# STUCK PELLET



## bmxfire37 (Apr 26, 2007)

i have 3 pellets stuck in a .177 cal pellet gun,how can i get them out??? ive tried ram rods
ive tried heat, ive even put bb's in and pounded them down to move it back up the barrell, witch worked for about 3 inches! help!


----------



## SoMNhunter (Jun 23, 2008)

use a straightened clothes hanger and force them out and try using WD-40 to help them slip out.


----------



## bmxfire37 (Apr 26, 2007)

$h!t that wont work either
i tried that
i tried a steel rod
i tried wd
i tried everything. its wedged like a mo fo..about 1 cm in from the breech of the gun, close breech not break barrel...hard to get to


----------



## whitehorse (Jan 28, 2008)

melt it outta there

actually I am not sure if that would work or not, it' won't shoot out at all? never had this happend before


----------



## bmxfire37 (Apr 26, 2007)

i would if there wasent a gasket there... its stuckkkkkk

i need to take it apart, get the brrel off and jsut use a tiny drill bit... but first i gotta get the barrel off...and im not sure if it comes off.

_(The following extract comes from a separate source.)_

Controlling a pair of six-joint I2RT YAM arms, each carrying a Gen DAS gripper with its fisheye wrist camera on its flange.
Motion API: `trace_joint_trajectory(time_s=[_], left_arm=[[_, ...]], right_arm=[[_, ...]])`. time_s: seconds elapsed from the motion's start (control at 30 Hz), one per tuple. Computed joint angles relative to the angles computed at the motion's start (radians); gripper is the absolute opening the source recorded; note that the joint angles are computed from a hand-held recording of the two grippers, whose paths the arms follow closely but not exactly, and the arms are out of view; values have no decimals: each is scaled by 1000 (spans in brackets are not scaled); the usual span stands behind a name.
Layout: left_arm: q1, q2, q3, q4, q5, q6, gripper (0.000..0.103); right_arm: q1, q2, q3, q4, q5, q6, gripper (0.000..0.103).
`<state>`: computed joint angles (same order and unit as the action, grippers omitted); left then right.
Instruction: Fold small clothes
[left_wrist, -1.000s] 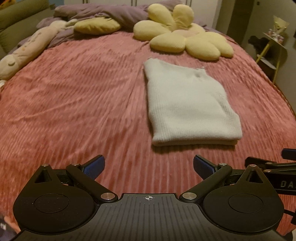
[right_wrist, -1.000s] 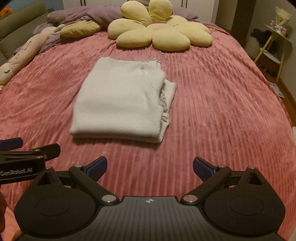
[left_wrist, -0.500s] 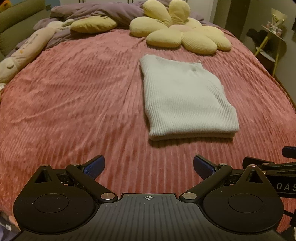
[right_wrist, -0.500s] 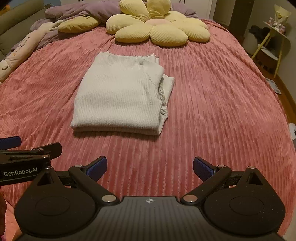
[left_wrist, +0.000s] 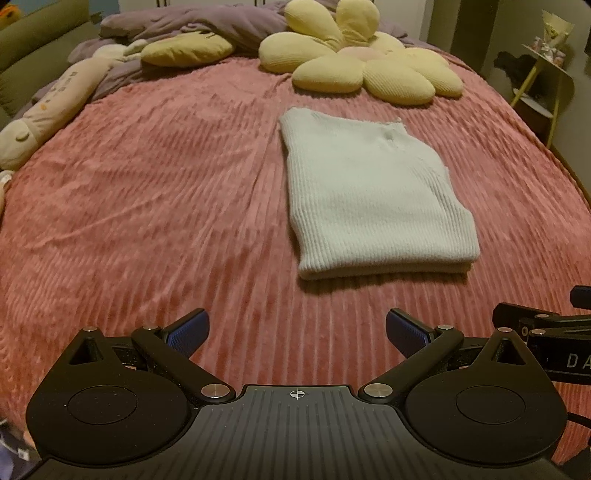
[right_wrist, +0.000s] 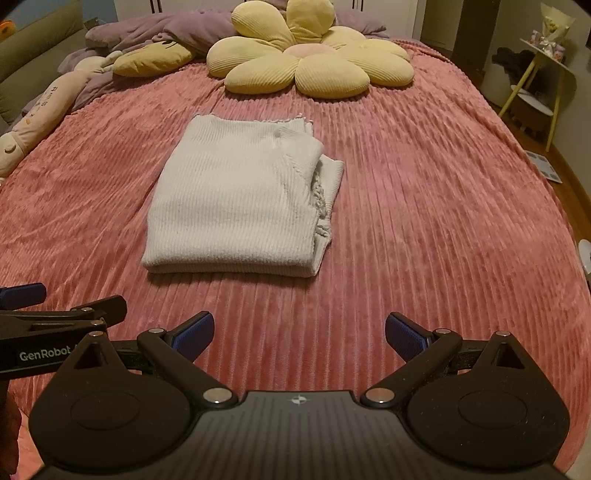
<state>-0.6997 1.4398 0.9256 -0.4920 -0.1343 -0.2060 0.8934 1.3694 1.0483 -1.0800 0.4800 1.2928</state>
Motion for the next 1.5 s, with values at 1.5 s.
trace_joint_trajectory(time_s=[1.5], left_arm=[[-9, 33, 28, -34, -4, -9, 103]], right_arm=[[-16, -5, 5, -7, -24, -6, 99]])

yea its only a 600FPS and the new versions of it are only like $100... this particular one shoots so fine


----------



## Plainsman (Jul 30, 2003)

Don't use anything steel, it will scratch your bore. I would guess wood is not strong enough. Go to a weld shop, or a hardware store and buy a 24 inch piece of brass rod. This should be strong enough to strike with a hammer and push out the obstruction. Keep the end contacting the obstructed pellet flat. A round or pointed end will simply serve to rivet the obstructed pellet even more into the bore.
Don't drill, don't use that coat hanger, don't use anything harder than your bore. Don't change the hardness of the bore by heating it. This could anneal the metal making it very soft.


----------



## bmxfire37 (Apr 26, 2007)

rod dont work  this beotch is stuck


----------



## powerline856 (Jul 14, 2008)

pellets deform when yoou shoot something
when i have a pellet jam i just stab it or poke it til it get smaller from deferoming
the it slides or shoots out

i say just keep poking it

how did u manage to put 3 in


----------